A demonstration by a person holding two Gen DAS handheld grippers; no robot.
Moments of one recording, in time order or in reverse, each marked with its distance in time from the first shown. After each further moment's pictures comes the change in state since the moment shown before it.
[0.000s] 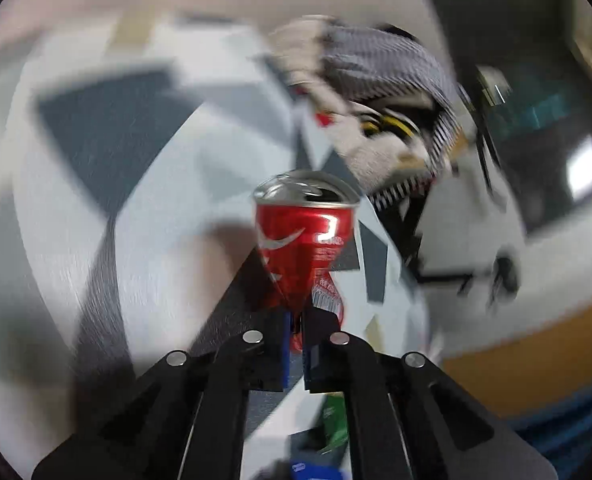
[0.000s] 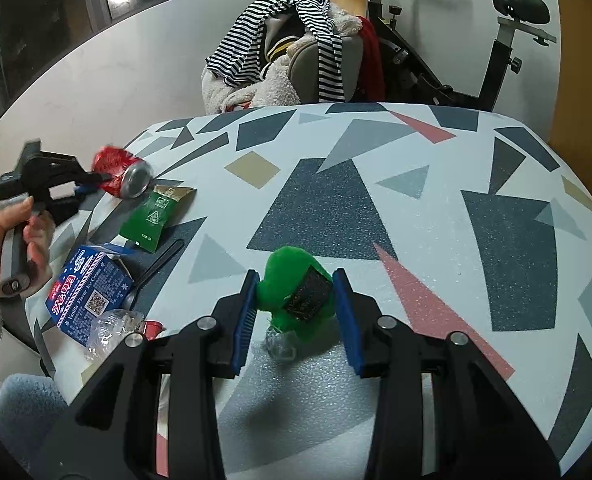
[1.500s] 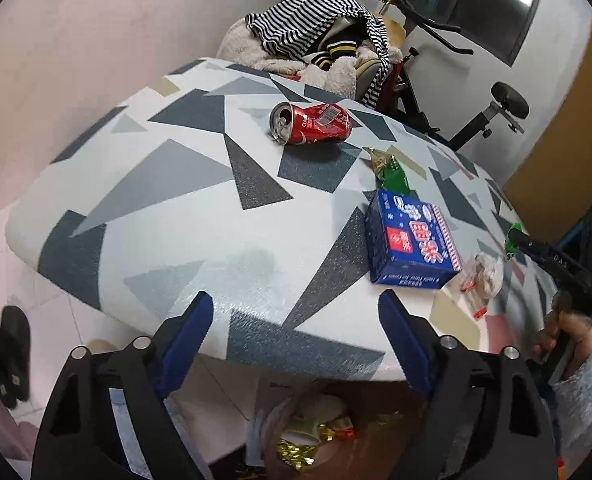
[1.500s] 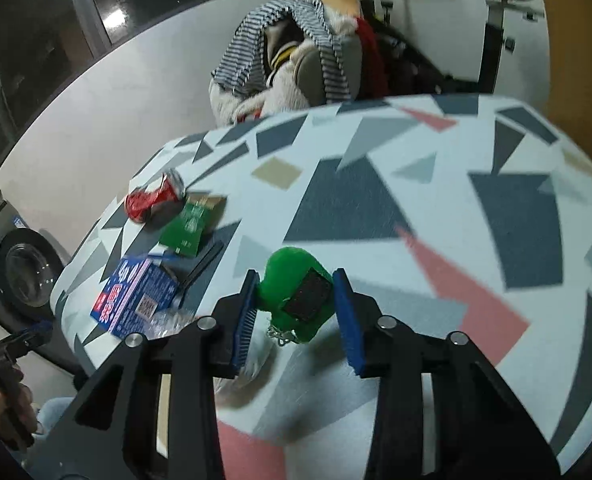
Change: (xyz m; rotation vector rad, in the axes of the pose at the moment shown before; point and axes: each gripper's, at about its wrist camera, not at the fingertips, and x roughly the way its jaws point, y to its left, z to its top) left arm -0.158 0.025 -0.165 0.464 0.057 0.200; right arm -0.028 0.011 -0.006 0.087 -0.023 0.066
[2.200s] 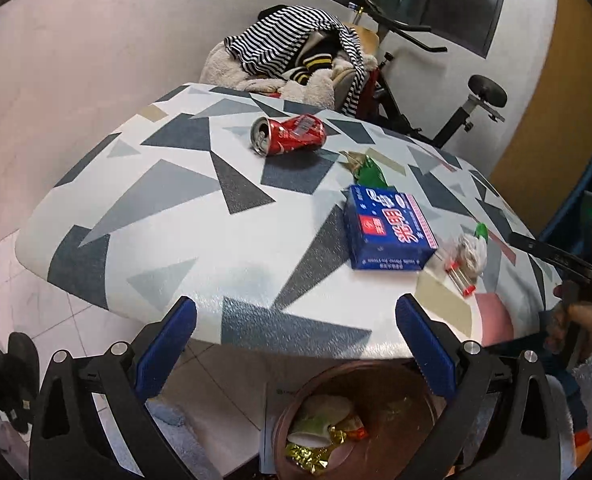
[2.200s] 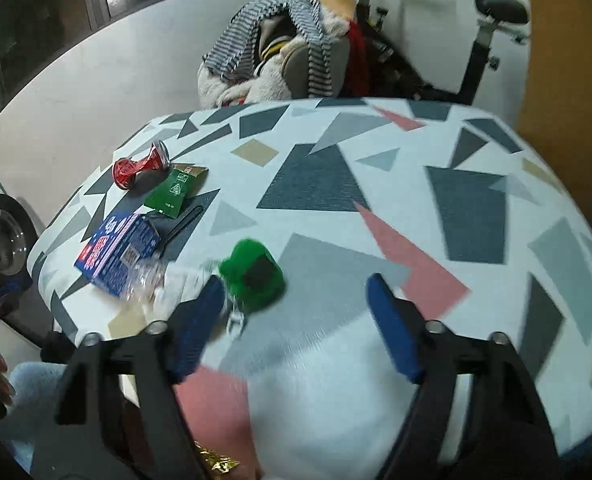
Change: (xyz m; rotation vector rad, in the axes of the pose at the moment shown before) left arm -0.023 -0.015 -0.023 0.104 -0.083 0.021; right arm -0.026 -0.001 -0.020 -0.067 0.061 -0.080
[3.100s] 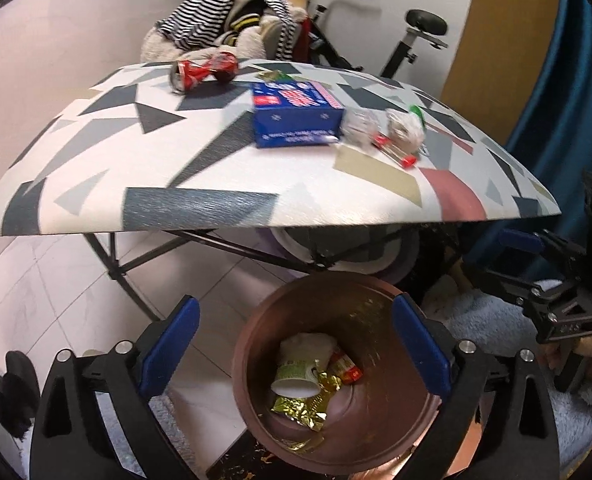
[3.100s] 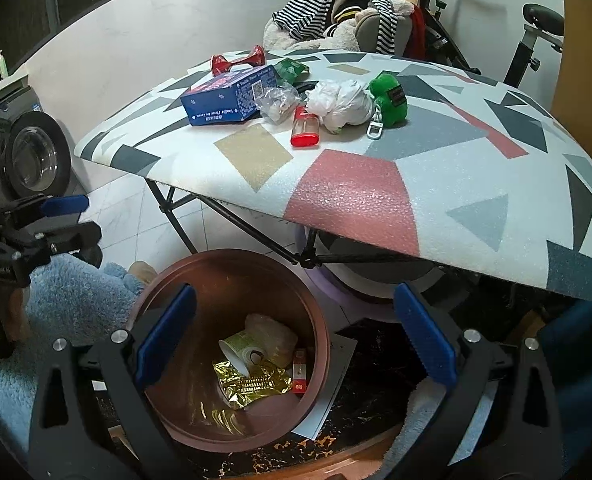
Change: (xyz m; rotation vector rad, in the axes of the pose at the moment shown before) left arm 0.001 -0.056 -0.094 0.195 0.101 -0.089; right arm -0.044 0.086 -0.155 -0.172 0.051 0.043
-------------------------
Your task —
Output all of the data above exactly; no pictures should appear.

Result —
A demonstration by a person holding two Gen DAS handheld grippers; no robot.
Moments of one recording, in time order or in reverse, each marked with its distance in time from the first shown. After each further moment's pictures comes the change in state since the moment shown before it.
[0.000s] 
[0.000s] 
[1.500s] 
[1.500s] 
Change: (xyz m; rotation vector rad, in the axes of the pose at the moment shown before; point and axes: each gripper's, at about its wrist camera, not at the fingertips, and x roughly the way its jaws point, y to its left, z to its top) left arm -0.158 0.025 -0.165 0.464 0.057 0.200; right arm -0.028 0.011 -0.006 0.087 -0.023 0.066
[2.200s] 
[2.200s] 
Change: (xyz m; rotation vector rad, in the axes of the pose at the moment shown before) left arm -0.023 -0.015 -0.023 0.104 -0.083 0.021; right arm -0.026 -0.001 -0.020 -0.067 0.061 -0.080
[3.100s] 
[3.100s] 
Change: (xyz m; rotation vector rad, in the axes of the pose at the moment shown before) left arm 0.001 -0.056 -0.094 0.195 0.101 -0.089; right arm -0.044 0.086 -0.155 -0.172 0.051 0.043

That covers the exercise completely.